→ What is expected
Given the records below, would you repeat exactly the lines that begin at the one containing "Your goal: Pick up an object" and end at the one containing "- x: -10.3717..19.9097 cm", inclusive?

§

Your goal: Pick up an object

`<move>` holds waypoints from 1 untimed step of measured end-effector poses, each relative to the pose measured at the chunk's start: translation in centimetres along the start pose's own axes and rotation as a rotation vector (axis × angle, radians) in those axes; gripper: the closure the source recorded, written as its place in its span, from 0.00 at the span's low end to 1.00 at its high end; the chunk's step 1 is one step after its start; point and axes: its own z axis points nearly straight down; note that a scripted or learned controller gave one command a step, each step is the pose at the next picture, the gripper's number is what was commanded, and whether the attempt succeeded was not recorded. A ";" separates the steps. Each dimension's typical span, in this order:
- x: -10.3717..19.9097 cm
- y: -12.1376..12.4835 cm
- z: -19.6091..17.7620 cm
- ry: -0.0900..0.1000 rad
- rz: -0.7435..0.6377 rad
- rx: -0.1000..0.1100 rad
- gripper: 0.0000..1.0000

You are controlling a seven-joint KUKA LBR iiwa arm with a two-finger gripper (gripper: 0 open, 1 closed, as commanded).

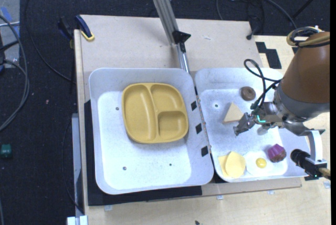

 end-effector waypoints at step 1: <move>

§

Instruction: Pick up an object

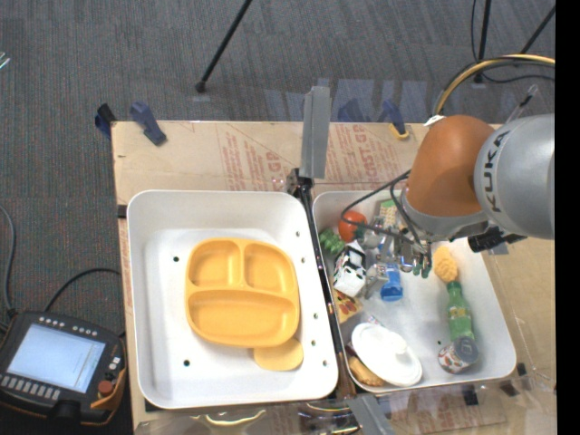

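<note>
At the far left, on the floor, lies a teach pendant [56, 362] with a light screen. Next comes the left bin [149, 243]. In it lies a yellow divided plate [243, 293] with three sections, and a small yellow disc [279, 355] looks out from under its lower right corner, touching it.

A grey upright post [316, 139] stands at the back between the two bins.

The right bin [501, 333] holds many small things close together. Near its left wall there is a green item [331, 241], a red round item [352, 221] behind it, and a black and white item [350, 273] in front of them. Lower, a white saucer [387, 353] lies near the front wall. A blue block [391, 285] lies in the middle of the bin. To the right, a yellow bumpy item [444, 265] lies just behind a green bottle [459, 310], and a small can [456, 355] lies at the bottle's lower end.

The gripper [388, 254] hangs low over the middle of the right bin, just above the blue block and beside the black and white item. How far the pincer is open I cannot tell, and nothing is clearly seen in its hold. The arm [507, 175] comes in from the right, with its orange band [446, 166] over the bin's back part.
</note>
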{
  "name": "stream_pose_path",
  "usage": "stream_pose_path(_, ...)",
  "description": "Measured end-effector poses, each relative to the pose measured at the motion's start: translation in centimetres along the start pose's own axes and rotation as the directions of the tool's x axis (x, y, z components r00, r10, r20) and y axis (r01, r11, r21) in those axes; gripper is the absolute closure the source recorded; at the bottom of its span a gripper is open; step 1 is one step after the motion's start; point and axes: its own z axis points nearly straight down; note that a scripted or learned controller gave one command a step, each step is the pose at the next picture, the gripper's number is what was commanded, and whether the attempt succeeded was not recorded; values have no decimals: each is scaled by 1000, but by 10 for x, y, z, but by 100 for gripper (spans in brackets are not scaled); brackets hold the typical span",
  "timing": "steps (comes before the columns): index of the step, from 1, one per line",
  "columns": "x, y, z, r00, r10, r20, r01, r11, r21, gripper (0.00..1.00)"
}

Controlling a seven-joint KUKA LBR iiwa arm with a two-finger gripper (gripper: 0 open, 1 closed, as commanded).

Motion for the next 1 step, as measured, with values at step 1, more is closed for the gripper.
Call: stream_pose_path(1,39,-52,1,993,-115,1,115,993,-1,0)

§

→ Output of the task
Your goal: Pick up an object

`<move>` holds waypoints from 1 untimed step of measured end-effector poses, each relative to the pose measured at the chunk's start: translation in centimetres along the start pose's own axes and rotation as a rotation vector (axis × angle, radians) in those axes; gripper: the closure the source recorded, written as its place in its span, from 0.00 at the span's low end to 1.00 at its high end; the chunk's step 1 is one step after its start; point and axes: its own z axis points nearly straight down; note that a scripted or learned controller gave one command a step, each step is the pose at the next picture, the gripper's number is what was commanded, and whether the attempt succeeded was not recorded. A ";" separates the steps. Each dimension's typical span, in this order:
- x: -10.3717..19.9097 cm

This answer has no further content.